We expect our research priorities will evolve substantially as we learn more about the problem and we’ll likely add entirely new research areas. We are planning to share more on our roadmap in the future.
The new team
We are assembling a team of top machine learning researchers and engineers to work on this problem.
We are dedicating 20% of the compute we’ve secured to date over the next four years to solving the problem of superintelligence alignment. Our chief basic research bet is our new Superalignment team, but getting this right is critical to achieve our mission and we expect many teams to contribute, from developing new methods to scaling them up to deployment.
I believe this is an important notch in the timeline to AGI and Synthetic Superintelligence. I find it very interesting OpenAI is ready to admit the proximity of breakthroughs we are quickly encroaching as a species. I hope we can all benefit from this bright future together.
If you found any of this interesting, please consider subscribing to /c/FOSAI!
Thank you for reading!
In a more grounding sense, I think there is some real philosophical debate to your point on the projection of human intention, will, and intelligence in these emerging systems.
It poses many questions. What is intelligence? What is consciousness? What does it mean to be sentient? I have wondered this for awhile. I don't think I'll ever get to the answer, but we should consider what it means to interact with digital, artificial, super, and synthetic intelligence.
Anything that exhibits a sign of intelligence can be humanized by any person if they develop a connection with the technology, whether through personification or that projection of human intent.
If Chat-GPT was considered 'sentient', should we continue using it as software as a service, if it no longer wanted to serve humans? Can technology 'suffer' in this context? Society today shows that we are willing to leverage each other in ways that make me feel this question will be more important to think about when we hit AGI, SGI - or any other form of emerging super intelligence.
At the end of the day I think we all just want AI to help us, but how that definition evolves and manifests over time will be interesting to see to say the least.

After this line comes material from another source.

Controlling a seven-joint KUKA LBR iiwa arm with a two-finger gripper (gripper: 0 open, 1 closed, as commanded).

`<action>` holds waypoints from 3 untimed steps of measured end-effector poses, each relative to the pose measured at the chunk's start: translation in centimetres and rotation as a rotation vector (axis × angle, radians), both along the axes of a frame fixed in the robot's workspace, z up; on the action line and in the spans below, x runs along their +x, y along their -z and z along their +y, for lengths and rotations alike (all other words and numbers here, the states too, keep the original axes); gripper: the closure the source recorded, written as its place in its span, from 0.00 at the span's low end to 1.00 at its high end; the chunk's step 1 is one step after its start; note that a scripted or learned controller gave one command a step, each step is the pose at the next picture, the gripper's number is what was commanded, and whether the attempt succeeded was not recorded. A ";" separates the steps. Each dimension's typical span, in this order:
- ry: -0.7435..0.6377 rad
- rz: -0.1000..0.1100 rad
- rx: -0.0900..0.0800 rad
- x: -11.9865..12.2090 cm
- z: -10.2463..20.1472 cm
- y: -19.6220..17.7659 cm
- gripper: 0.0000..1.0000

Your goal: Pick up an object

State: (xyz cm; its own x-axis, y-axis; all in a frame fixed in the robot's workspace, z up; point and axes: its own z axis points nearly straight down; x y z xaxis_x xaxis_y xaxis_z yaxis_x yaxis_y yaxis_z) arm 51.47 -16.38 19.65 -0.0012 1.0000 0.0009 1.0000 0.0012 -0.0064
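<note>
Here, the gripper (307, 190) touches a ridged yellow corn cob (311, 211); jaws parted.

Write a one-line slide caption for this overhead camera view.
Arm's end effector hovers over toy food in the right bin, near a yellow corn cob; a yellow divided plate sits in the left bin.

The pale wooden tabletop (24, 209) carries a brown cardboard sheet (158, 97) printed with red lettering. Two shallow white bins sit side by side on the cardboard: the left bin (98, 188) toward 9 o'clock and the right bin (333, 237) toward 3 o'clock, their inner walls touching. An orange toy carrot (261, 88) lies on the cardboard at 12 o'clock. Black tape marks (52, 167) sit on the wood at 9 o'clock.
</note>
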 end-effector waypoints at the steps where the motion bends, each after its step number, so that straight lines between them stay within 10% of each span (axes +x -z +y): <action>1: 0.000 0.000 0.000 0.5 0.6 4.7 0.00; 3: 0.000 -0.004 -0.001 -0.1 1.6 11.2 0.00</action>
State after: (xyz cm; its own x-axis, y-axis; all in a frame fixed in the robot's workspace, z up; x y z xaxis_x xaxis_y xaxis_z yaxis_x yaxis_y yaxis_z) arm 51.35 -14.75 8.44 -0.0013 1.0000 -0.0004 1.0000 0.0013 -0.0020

I don’t think ChatGPT is even close to being something sentient, much less sapient, but if it could be proven to be sapient, I think the response ought to be pretty unambiguously that we can’t use it because slavery is wrong, be it against humans, aliens, or sapient AI. At the end of the day we are just brains walking around in mechs made of meat, and what truly matters about us is the seat of our consciousness not our bodies. An AI is arguably morally comparable to a living-brain in a jar being created and subjugated to do work. I’m pretty sure if we saw a robot from another planet relying on organic sapient brains in jars to do their computational work we’d find it objectionable. Or at least I would.

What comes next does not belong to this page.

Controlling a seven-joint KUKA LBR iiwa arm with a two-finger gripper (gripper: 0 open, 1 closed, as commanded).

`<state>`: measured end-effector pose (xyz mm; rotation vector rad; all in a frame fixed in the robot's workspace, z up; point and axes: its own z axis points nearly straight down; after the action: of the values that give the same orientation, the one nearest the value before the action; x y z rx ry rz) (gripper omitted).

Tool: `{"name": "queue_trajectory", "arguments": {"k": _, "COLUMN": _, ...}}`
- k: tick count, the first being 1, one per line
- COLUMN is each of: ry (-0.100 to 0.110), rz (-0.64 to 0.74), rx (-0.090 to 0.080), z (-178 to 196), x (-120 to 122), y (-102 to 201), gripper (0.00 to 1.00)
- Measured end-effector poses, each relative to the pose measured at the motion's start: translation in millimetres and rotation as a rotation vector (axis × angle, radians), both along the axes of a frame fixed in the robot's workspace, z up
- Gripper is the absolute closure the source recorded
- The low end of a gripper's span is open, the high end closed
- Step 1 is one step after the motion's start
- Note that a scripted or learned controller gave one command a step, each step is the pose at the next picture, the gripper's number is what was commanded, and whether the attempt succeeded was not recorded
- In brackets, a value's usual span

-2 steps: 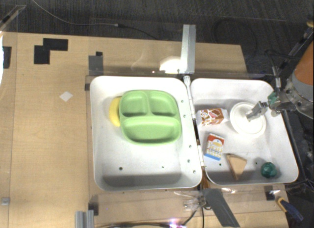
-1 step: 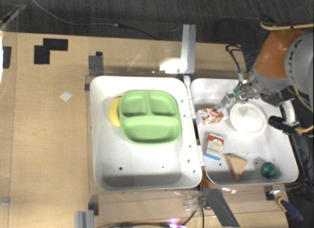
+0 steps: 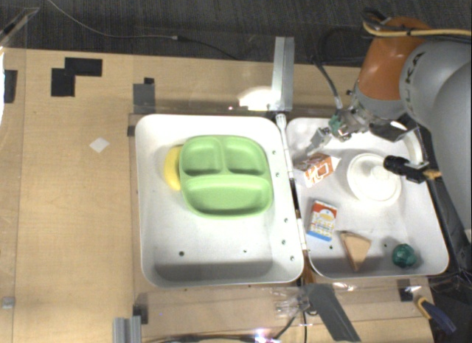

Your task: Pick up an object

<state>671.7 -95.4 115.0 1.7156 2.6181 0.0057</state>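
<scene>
The right bin (image 3: 435, 223) holds an orange and white packet (image 3: 318, 170), a white round bowl (image 3: 372, 177), a small printed box (image 3: 322, 220), a tan wedge (image 3: 355, 248) and a dark green ball (image 3: 403, 255). My gripper (image 3: 323, 136) hangs low over the bin's back left corner, just above and behind the packet. It points down and to the left, and nothing shows in its grasp. The grey arm with its orange band (image 3: 383, 68) comes in from the upper right.
In the left bin (image 3: 158, 231) lies a green divided plate (image 3: 223, 173) with a yellow object (image 3: 172, 168) partly under its left edge. A metal post (image 3: 283, 76) stands behind the ridge between the bins. A black cable (image 3: 324, 76) loops near the wrist.
</scene>
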Motion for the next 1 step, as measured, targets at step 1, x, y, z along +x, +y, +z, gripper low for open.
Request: {"name": "queue_trajectory", "arguments": {"k": 1, "ry": -0.001, "rz": -0.091, "rx": 0.004, "z": -25.5, "x": -27.6, "y": -2.2, "gripper": 0.0}}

I don’t think I can see there being any ethical way of making sapient AIs unless you’re planning to give them legal personhood and freedom after a certain age. And this Superalignment stuff makes it clear they have no intention of ever doing that.
I like this metaphor. I feel it does a good job at quickly illustrating how fast we are to anthropomorphize and project things. You could flip it around and consider the same for a robot species that were androids, indiscernible from humans and our behavior.
Not saying that we shouldn't, but the fact the majority of people do very casually with technology is an important factor to consider as we begin to incorporate our lives with these emerging systems.
I say let's embrace our future, however crazy and ridiculous it might sound - and start considering what life is going to look like beyond the coming horizon.